■ **WHAT YOU SHOULD DO**
Every record must be copied out exactly.

■ **SUPPLIED RECORDS**

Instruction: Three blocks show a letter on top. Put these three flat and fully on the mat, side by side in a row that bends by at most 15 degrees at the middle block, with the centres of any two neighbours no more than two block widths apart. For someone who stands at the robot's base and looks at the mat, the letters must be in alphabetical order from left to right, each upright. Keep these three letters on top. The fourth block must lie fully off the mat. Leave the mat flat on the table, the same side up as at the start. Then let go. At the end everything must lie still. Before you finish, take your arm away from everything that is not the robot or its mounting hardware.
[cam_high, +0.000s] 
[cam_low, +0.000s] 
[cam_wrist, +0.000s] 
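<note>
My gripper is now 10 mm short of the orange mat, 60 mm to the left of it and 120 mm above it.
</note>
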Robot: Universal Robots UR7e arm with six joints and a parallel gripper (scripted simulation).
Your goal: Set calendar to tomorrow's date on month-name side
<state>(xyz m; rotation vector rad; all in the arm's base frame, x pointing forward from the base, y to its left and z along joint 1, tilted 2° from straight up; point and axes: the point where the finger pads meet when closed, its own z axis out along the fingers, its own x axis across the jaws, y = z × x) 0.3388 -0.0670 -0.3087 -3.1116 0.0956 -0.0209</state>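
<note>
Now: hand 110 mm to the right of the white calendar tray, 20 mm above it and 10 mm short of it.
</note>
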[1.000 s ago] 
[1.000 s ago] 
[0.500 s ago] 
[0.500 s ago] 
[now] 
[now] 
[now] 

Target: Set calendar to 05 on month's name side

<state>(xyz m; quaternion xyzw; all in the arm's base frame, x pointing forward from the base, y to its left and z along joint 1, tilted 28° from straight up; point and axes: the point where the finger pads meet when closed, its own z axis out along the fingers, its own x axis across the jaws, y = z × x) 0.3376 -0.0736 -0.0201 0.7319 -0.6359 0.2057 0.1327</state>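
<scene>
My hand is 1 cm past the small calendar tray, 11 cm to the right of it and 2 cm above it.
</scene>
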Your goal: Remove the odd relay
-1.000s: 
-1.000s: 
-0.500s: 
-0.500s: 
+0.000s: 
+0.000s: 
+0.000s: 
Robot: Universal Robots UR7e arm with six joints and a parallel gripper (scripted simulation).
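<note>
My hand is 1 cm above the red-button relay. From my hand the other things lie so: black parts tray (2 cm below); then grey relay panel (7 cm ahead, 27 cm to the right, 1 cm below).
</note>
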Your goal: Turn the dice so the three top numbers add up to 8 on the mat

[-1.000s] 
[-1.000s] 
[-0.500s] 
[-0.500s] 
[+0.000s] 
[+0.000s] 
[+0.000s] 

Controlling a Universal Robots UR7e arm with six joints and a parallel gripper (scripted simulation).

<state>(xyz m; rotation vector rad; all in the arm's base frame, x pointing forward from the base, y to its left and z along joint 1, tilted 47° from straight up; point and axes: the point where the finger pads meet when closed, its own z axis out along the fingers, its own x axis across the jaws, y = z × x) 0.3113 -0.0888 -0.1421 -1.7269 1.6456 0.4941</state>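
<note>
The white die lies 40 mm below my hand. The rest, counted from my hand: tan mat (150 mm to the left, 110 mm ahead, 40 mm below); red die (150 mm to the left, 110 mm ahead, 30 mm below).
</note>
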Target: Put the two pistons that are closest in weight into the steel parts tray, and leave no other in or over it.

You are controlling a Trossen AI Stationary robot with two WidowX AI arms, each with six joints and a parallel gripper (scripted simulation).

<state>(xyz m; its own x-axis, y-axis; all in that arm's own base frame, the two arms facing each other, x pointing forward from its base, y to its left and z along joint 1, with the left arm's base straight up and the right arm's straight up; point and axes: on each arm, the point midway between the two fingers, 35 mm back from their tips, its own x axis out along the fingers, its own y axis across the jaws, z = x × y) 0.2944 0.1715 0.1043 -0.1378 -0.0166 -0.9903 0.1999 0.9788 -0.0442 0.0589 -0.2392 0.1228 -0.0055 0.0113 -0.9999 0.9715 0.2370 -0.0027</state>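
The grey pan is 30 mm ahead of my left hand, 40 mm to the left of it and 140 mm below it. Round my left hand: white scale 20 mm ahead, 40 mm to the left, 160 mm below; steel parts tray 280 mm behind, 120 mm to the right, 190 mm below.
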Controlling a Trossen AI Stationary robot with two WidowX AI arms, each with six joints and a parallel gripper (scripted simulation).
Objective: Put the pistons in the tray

■ **SOLUTION TO THIS TASK**
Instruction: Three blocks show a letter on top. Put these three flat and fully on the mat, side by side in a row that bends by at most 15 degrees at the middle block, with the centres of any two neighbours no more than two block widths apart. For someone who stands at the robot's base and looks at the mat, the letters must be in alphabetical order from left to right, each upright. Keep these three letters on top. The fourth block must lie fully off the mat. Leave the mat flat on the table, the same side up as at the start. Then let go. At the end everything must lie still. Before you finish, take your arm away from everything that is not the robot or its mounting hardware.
[cam_high, +0.000s] 
[cam_low, +0.000s] 
[cam_wrist, +0.000s] 
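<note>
My gripper is now 10 mm short of the orange mat, 60 mm to the left of it and 120 mm above it.
</note>
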Robot: Universal Robots UR7e arm with six joints and a parallel gripper (scripted simulation).
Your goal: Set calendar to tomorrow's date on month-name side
<state>(xyz m; rotation vector rad; all in the arm's base frame, x pointing forward from the base, y to its left and z along joint 1, tilted 2° from straight up; point and axes: the point where the finger pads meet when closed, its own z axis out along the fingers, its own x axis across the jaws, y = z × x) 0.3388 -0.0670 -0.3087 -3.1116 0.0956 -0.0209</state>
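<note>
Now: hand 110 mm to the right of the white calendar tray, 20 mm above it and 10 mm short of it.
</note>
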[1.000 s ago] 
[1.000 s ago] 
[0.500 s ago] 
[0.500 s ago] 
[now] 
[now] 
[now] 

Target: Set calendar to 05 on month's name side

<state>(xyz m; quaternion xyzw; all in the arm's base frame, x pointing forward from the base, y to its left and z along joint 1, tilted 28° from straight up; point and axes: the point where the finger pads meet when closed, its own z axis out along the fingers, its own x axis across the jaws, y = z × x) 0.3376 -0.0736 -0.0201 0.7319 -0.6359 0.2057 0.1327</state>
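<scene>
My hand is 1 cm past the small calendar tray, 11 cm to the right of it and 2 cm above it.
</scene>
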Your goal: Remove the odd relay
-1.000s: 
-1.000s: 
-0.500s: 
-0.500s: 
+0.000s: 
+0.000s: 
+0.000s: 
Robot: Universal Robots UR7e arm with six joints and a parallel gripper (scripted simulation).
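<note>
My hand is 1 cm above the red-button relay. From my hand the other things lie so: black parts tray (2 cm below); then grey relay panel (7 cm ahead, 27 cm to the right, 1 cm below).
</note>
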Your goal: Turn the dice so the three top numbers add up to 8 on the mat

[-1.000s] 
[-1.000s] 
[-0.500s] 
[-0.500s] 
[+0.000s] 
[+0.000s] 
[+0.000s] 

Controlling a Universal Robots UR7e arm with six joints and a parallel gripper (scripted simulation).

<state>(xyz m; rotation vector rad; all in the arm's base frame, x pointing forward from the base, y to its left and z along joint 1, tilted 47° from straight up; point and axes: the point where the finger pads meet when closed, its own z axis out along the fingers, its own x axis across the jaws, y = z × x) 0.3113 -0.0888 -0.1421 -1.7269 1.6456 0.4941</state>
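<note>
The white die lies 40 mm below my hand. The rest, counted from my hand: tan mat (150 mm to the left, 110 mm ahead, 40 mm below); red die (150 mm to the left, 110 mm ahead, 30 mm below).
</note>
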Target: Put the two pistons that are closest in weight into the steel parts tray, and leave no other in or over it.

You are controlling a Trossen AI Stationary robot with two WidowX AI arms, each with six joints and a parallel gripper (scripted simulation).

<state>(xyz m; its own x-axis, y-axis; all in that arm's own base frame, the two arms facing each other, x pointing forward from its base, y to its left and z along joint 1, with the left arm's base straight up and the right arm's straight up; point and axes: on each arm, the point midway between the two fingers, 35 mm back from their tips, its own x axis out along the fingers, its own y axis across the jaws, z = x × y) 0.2944 0.1715 0.1043 -0.1378 -0.0166 -0.9903 0.1999 0.9788 -0.0442 0.0589 -0.2392 0.1228 -0.0055 0.0113 -0.9999 0.9715 0.2370 -0.0027</state>
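The grey pan is 30 mm ahead of my left hand, 40 mm to the left of it and 140 mm below it. Round my left hand: white scale 20 mm ahead, 40 mm to the left, 160 mm below; steel parts tray 280 mm behind, 120 mm to the right, 190 mm below.
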Controlling a Trossen AI Stationary robot with two WidowX AI arms, each with six joints and a parallel gripper (scripted simulation).
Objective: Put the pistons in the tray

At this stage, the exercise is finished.